A higher frequency of jumpy or jerky leg symptoms, a proxy for RLS during pregnancy, was associated with a higher likelihood of gestational hypertensive disorders and neonatal outcomes such as gestational age at birth and birth weight. These findings may affect RLS treatment decisions during pregnancy.
不宁腿综合征(RLS)是一种常见的神经系统疾病,在孕期影响多达三分之一的女性。在非孕期人群中,RLS与交感神经张力增加有关。我们研究了RLS替代指标是否与妊娠及新生儿结局的较高发生率相关。
对1000名产后不久接受访谈的女性进行横断面调查,采用RLS替代问题进行数据分析。询问女性在妊娠最后3个月中“腿部出现跳动或抽搐样运动”的频率(0 = 无,1 = 很少[<1次/周],2 = 有时[1 - 2次/周],3 = 频繁[3 - 4次/周],4 = 总是[5 - 7次/周])。查阅临床病历以获取相关人口统计学和临床数据,包括妊娠高血压疾病的存在情况及出生时的新生儿结局。将“总是”经历RLS的受试者与经历症状频率较低或根本没有症状的受试者在妊娠高血压疾病发生率方面进行比较。

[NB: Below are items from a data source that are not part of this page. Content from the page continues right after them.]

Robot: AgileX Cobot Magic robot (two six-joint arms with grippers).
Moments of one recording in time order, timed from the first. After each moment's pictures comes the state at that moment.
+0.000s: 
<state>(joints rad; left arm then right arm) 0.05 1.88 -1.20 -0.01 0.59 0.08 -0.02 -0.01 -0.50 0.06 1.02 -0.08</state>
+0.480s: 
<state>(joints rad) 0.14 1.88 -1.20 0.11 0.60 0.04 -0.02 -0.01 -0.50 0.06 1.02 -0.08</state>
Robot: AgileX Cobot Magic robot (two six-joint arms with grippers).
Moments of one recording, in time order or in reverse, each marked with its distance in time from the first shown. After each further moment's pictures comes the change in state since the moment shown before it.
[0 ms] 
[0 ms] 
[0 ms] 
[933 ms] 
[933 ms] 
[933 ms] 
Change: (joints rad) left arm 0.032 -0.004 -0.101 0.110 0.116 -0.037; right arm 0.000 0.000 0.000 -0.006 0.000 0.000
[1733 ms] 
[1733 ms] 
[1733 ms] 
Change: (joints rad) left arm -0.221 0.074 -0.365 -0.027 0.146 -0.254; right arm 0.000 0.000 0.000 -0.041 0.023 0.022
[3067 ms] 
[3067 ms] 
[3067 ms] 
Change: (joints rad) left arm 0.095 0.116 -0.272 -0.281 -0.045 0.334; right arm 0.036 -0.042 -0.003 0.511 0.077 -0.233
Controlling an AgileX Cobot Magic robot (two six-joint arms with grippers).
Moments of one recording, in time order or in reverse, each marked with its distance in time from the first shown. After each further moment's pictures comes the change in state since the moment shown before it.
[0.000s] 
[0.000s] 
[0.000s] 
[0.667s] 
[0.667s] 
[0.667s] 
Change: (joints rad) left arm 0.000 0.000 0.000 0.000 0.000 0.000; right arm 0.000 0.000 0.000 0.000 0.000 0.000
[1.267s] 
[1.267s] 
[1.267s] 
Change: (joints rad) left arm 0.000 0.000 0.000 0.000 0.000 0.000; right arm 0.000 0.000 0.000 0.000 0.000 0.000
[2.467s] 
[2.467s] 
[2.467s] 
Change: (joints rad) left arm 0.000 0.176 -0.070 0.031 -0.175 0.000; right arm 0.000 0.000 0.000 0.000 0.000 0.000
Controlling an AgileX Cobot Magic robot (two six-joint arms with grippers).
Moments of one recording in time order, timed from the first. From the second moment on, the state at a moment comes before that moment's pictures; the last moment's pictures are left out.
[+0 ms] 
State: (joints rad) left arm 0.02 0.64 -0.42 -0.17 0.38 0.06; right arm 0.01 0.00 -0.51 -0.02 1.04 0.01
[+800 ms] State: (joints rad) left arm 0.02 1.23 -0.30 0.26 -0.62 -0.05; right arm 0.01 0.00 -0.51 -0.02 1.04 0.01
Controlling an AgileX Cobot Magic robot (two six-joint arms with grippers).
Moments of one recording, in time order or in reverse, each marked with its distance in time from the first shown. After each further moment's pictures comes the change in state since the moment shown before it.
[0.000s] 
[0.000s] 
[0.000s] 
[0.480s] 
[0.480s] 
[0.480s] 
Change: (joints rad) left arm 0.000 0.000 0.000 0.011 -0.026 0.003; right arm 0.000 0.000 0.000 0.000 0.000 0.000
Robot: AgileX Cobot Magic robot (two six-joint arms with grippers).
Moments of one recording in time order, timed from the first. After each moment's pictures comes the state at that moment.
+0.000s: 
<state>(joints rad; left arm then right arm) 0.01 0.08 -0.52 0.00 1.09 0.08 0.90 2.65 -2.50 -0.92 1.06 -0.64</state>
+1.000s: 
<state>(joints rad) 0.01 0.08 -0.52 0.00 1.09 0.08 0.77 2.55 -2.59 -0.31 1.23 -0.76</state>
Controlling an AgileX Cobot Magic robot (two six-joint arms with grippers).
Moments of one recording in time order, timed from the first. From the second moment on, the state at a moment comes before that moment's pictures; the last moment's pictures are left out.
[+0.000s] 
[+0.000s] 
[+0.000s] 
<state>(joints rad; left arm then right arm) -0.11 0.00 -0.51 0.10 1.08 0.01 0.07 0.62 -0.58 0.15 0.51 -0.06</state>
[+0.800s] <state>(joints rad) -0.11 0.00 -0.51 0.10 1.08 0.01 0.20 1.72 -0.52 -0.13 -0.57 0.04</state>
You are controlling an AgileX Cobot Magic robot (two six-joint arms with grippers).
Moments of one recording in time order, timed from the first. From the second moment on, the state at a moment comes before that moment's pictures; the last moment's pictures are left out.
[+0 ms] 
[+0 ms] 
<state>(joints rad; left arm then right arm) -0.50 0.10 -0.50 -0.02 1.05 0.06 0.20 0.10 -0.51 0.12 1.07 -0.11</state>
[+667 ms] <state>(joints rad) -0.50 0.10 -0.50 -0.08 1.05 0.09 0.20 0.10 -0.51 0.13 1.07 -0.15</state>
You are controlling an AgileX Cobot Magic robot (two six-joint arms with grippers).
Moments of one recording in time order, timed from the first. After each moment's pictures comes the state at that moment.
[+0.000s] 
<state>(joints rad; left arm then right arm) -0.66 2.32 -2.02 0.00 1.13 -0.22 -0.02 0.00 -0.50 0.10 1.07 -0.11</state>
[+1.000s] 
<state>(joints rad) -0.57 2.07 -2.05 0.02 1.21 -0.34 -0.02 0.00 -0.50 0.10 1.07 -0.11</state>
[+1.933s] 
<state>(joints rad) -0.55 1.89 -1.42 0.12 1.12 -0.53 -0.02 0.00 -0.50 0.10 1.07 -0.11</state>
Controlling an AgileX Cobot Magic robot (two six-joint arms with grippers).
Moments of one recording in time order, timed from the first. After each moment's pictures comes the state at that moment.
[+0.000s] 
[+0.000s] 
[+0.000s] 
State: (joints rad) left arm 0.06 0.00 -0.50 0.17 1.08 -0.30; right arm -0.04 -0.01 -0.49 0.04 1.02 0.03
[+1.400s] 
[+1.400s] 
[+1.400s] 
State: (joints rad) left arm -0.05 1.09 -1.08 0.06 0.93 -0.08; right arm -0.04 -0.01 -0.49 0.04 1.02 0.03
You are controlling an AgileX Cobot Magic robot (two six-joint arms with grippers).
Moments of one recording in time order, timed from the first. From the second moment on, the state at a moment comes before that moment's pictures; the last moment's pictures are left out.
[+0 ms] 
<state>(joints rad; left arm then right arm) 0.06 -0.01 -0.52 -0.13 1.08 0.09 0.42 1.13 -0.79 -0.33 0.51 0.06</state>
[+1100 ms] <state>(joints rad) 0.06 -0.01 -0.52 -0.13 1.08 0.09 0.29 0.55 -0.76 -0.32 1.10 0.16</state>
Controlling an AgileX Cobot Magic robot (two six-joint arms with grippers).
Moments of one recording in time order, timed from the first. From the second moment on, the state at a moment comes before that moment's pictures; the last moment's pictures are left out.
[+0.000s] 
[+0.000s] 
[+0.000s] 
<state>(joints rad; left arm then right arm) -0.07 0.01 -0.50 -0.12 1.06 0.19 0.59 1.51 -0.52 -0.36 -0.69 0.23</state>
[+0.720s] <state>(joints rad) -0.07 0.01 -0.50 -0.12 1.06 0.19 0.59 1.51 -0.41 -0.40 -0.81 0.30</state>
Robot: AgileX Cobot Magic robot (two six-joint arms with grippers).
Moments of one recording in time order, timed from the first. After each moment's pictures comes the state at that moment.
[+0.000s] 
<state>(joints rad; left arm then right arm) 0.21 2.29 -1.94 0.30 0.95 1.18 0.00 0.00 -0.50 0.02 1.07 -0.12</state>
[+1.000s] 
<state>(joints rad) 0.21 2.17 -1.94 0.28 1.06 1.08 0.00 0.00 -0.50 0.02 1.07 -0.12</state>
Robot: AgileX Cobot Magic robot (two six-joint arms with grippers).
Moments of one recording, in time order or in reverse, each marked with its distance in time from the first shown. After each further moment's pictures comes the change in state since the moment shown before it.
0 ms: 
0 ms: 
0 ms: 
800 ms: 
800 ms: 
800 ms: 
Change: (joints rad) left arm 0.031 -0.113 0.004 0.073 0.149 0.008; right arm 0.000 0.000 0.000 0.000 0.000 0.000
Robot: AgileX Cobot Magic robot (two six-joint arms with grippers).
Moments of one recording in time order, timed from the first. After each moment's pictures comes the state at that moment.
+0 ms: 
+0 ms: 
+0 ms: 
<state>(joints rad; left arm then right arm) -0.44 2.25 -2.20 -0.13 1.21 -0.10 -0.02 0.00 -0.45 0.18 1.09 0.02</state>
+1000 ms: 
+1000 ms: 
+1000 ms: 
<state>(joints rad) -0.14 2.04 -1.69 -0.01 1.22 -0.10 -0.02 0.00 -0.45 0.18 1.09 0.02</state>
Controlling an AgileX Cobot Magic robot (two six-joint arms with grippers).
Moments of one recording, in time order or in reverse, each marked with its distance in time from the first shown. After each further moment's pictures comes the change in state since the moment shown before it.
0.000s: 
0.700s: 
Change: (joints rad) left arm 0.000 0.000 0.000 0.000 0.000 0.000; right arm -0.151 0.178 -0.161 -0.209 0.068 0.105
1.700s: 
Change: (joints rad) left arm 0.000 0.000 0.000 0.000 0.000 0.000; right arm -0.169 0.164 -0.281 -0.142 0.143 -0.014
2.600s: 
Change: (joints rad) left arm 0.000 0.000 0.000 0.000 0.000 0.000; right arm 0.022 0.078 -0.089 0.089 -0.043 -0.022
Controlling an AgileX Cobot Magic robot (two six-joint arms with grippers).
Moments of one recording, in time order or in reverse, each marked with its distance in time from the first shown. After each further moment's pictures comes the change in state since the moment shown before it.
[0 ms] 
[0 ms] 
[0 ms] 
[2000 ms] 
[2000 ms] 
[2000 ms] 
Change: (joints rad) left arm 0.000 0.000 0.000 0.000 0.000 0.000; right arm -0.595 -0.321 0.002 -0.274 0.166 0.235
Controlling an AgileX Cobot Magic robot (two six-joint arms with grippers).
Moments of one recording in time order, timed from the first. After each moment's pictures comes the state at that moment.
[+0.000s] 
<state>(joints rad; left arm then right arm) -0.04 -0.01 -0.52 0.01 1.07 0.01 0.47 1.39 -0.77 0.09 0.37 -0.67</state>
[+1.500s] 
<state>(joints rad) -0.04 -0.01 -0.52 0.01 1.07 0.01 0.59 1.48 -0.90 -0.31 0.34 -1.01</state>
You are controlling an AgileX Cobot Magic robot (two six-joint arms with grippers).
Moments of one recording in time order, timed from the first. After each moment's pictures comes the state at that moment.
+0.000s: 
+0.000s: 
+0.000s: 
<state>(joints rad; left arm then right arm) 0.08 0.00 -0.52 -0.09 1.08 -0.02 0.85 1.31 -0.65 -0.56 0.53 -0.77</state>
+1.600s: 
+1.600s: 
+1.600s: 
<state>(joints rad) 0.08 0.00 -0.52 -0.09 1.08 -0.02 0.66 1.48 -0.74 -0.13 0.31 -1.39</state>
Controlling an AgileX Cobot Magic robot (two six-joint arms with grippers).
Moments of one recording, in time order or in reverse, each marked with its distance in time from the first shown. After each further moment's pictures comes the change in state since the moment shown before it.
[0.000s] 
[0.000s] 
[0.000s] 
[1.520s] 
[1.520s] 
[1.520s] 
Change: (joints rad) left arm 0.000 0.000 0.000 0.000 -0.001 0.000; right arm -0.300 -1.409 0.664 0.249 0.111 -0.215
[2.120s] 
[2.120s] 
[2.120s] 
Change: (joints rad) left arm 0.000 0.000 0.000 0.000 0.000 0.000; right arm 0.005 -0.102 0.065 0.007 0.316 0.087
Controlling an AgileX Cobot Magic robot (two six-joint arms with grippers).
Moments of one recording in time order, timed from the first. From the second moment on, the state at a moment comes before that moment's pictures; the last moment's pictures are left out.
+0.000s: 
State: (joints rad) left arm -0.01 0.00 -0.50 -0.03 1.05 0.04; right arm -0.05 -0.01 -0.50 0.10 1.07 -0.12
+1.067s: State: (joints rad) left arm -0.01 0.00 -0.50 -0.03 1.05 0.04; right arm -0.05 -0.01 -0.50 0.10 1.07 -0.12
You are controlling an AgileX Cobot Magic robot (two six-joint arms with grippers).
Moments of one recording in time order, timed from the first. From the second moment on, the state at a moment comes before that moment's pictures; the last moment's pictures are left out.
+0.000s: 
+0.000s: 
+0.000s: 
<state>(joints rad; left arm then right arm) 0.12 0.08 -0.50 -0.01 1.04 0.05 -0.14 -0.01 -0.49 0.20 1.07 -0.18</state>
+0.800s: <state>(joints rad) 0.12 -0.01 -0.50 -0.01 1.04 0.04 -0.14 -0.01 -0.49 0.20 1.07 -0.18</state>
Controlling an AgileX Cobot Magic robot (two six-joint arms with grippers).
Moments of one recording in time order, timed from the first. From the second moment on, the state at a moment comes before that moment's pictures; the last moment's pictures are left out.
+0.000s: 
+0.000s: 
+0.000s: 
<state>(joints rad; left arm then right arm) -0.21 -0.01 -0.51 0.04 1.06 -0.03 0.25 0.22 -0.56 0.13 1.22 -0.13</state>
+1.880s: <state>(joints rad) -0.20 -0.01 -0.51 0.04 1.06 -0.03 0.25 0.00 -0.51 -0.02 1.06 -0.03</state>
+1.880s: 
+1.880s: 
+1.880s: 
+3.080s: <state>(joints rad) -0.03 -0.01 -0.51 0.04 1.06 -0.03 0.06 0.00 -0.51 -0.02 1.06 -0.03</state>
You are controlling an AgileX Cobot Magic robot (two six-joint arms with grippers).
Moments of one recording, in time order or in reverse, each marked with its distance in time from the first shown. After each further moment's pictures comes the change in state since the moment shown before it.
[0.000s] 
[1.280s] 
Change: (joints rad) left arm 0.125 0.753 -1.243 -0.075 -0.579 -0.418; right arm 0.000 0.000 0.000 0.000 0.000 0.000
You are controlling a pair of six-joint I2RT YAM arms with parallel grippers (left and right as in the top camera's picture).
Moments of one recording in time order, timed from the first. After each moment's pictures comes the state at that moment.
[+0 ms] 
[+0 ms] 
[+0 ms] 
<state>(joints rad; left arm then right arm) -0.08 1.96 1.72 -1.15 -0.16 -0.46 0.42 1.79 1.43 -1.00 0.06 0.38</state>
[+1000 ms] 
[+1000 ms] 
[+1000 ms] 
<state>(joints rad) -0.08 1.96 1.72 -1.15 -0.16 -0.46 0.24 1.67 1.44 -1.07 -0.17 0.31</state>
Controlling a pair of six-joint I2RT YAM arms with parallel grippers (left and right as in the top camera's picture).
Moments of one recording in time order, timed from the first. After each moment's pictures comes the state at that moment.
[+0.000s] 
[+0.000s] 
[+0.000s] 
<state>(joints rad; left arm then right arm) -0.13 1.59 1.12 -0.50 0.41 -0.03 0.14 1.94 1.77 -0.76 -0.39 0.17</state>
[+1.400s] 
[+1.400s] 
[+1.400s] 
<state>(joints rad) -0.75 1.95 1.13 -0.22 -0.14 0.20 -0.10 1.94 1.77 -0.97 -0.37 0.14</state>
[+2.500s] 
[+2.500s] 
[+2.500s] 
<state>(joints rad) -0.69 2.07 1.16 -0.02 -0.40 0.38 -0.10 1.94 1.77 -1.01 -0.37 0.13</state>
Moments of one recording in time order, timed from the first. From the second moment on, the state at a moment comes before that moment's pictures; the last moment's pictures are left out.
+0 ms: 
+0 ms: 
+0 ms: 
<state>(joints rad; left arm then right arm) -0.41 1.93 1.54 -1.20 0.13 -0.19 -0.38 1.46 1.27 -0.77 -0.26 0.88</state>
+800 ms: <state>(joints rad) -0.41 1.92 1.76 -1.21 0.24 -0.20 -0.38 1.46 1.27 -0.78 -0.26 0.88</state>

平均([标准差])年龄、孕前体重指数(BMI)及分娩时BMI分别为29.0(6.1)岁、26.1(6.2)kg/m²和32.0(6.3)kg/m²。RLS替代指标(腿部跳动或抽搐样运动)的总体发生率为35.5%,在李克特量表上的分布如下:1分 = 6.4%;2分 = 10.2%;3分 = 8.1%;4分 = 10.8%。2.1%的受访者患有慢性高血压,9.5%患有妊娠高血压,4.5%患有先兆子痫。与报告症状出现频率较低的受试者相比,报告“总是”有腿部跳动或抽搐样感觉的受试者更有可能患有妊娠高血压疾病。慢性高血压的调整后比值比为3.74(95%可信区间,1.31 - 10.72;P = 0.014);妊娠高血压为1.26(95%可信区间,0.65 - 2.46;P = 0.487);先兆子痫为2.15(95%可信区间,0.97 - 4.75;P = 0.060)。腿部运动评分与新生儿出生体重(系数, - 149.5 g [95%可信区间, - 276.9至 - 22.5];P = 0.005)及出生孕周( - 0.7周[95%可信区间, - 1.1至 - 0.2];P = 0.021)之间存在显著关联,在对先兆子痫、糖尿病和吸烟进行调整后该关联仍然存在。
妊娠期间腿部跳动或抽搐样症状出现频率较高(RLS的替代指标)与妊娠高血压疾病及新生儿结局(如出生孕周和出生体重)的较高可能性相关。这些发现可能会影响孕期RLS的治疗决策。